A cost, time, energy-aware workflow scheduling using adaptive PSO algorithm in a cloud–fog environment

Recent years have seen an exponential rise in data produced by Internet of Things (IoT) applications. Cloud servers were not designed for such extensive data, leading to challenges like increased makespan, cost, bandwidth, energy consumption, and network latency. To address these, the cloud–fog environment has emerged as an extension to cloud servers, offering services closer to IoT devices. Scheduling workflow applications to optimize multiple conflicting objectives in cloud fog is an NP-hard problem. Particle Swarm Optimization (PSO) is a good choice for multi-objective solutions due to its simplicity and rapid convergence. However, it has shortcomings like premature convergence and stagnation. To address these challenges, we formalize a theoretical background for scheduling workflow applications in the cloud–fog environment with multiple conflicting objectives. Subsequently, we propose an adaptive particle swarm optimization (APSO) algorithm with novel enhancements, including an S-shaped sigmoid function to dynamically decrease inertia weight and a linear updating mechanism for cognitive factors.

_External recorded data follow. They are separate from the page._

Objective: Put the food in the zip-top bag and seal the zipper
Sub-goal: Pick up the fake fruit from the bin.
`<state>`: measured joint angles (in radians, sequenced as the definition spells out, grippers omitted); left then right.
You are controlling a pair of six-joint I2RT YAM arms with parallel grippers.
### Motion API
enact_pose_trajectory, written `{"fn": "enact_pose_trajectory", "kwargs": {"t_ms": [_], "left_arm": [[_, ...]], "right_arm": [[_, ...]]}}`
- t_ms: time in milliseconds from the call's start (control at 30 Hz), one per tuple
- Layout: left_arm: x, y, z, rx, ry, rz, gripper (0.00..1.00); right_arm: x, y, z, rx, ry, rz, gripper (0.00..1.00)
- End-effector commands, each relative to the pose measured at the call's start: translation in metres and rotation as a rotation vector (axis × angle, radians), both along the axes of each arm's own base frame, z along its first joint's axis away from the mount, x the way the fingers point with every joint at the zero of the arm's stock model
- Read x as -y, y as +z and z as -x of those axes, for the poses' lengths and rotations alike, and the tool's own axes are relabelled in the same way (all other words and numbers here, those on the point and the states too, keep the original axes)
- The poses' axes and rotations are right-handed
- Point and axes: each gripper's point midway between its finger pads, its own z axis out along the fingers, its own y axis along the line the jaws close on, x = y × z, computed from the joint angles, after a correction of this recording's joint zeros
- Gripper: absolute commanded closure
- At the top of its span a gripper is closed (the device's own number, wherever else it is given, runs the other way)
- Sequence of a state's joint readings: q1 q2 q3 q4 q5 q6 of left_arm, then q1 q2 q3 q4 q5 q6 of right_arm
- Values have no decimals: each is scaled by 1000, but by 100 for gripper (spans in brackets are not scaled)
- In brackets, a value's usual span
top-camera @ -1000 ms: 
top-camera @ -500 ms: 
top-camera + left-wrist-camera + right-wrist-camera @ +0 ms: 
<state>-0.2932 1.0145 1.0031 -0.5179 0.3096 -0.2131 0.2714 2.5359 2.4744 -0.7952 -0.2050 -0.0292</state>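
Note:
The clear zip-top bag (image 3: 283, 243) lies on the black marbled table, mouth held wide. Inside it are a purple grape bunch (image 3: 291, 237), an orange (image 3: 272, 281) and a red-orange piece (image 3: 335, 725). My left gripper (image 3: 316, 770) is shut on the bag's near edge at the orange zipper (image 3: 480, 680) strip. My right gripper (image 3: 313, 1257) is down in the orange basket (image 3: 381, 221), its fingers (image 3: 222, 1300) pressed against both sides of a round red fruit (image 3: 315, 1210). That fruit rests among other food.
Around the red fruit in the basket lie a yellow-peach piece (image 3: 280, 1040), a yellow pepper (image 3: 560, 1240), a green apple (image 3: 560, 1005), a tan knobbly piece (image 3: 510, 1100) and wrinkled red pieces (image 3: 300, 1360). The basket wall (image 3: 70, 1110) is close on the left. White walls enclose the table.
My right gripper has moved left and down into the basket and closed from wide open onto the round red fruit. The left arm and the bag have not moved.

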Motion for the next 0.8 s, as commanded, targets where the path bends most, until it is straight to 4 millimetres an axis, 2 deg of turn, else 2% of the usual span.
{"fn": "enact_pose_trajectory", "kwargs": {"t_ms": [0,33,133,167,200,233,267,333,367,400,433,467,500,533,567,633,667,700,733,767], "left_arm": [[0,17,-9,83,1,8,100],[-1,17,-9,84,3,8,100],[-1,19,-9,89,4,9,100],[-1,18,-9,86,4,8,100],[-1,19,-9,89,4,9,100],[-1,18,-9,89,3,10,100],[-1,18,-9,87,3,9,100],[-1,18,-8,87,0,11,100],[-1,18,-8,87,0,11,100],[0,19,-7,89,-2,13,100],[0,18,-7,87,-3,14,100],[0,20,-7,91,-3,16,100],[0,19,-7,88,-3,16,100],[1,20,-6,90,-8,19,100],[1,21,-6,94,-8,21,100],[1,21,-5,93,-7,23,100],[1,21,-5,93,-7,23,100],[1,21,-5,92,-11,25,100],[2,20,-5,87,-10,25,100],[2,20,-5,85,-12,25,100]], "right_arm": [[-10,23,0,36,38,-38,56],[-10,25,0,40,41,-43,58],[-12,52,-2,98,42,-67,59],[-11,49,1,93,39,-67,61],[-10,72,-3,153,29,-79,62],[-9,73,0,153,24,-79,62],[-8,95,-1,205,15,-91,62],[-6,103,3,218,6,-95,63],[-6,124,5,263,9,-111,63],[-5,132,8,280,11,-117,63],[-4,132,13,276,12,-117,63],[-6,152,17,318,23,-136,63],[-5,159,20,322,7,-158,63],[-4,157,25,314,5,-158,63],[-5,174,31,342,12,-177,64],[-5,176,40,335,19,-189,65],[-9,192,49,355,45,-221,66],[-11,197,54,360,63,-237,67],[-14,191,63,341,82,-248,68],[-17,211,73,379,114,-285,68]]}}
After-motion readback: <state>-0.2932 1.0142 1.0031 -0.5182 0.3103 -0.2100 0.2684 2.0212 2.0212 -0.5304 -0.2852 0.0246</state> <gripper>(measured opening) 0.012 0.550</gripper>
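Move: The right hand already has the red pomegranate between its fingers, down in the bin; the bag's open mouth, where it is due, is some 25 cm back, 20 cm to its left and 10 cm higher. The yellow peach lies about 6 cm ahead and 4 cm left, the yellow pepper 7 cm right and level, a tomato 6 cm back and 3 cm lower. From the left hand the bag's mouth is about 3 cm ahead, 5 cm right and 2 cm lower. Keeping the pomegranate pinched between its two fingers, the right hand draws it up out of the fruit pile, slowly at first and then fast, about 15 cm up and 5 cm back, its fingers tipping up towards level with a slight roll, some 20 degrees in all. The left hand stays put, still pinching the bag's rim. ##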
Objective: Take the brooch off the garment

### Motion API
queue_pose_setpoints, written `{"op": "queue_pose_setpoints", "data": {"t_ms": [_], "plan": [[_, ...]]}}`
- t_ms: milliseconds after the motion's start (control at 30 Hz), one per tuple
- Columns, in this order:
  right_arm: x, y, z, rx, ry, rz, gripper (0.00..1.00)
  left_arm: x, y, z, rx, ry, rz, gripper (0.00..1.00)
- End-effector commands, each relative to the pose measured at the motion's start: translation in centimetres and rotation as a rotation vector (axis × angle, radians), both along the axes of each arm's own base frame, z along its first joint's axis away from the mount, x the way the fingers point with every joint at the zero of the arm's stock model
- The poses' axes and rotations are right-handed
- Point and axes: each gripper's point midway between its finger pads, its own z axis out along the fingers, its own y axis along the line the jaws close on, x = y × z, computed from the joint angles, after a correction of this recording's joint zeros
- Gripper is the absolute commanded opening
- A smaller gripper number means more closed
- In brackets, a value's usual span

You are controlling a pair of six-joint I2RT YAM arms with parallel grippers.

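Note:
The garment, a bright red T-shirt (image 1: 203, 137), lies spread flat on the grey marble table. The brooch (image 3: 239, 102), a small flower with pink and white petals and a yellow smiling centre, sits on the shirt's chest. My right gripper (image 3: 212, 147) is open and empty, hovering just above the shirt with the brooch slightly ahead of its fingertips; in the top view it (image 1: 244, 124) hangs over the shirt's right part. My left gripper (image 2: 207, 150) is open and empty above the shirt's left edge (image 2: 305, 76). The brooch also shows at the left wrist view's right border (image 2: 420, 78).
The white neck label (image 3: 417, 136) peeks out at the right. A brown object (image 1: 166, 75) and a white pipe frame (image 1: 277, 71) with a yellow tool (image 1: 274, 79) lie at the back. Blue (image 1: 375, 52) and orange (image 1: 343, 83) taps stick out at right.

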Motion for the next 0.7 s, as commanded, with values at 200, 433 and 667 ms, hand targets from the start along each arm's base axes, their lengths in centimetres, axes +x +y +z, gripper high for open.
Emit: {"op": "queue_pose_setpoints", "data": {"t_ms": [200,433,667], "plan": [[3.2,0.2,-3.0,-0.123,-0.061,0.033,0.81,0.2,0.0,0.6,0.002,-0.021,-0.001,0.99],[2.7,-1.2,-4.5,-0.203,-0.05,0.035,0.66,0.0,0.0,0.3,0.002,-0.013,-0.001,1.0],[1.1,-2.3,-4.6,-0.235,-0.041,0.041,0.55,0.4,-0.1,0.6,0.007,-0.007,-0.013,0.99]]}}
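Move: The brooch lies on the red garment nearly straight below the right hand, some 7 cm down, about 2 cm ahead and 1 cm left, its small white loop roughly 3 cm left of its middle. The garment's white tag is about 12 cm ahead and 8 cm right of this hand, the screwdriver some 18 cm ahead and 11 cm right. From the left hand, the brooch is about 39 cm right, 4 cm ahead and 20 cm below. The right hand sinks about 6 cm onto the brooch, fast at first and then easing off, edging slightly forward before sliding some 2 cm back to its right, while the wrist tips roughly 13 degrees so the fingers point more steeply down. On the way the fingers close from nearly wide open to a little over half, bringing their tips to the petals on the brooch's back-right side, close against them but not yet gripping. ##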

Their integration in cloud–fog environments has not been previously explored. This novel application addresses unique challenges of workflow scheduling in cloud–fog systems, such as heterogeneous resource management, energy consumption, and increased cost. The effectiveness of APSO is evaluated using a real-world scientific workflow in a simulated cloud–fog environment and compared with four meta-heuristics. Our proposed workflow scheduling significantly reduces makespan and energy consumption without compromising overall cost compared to other meta-heuristics.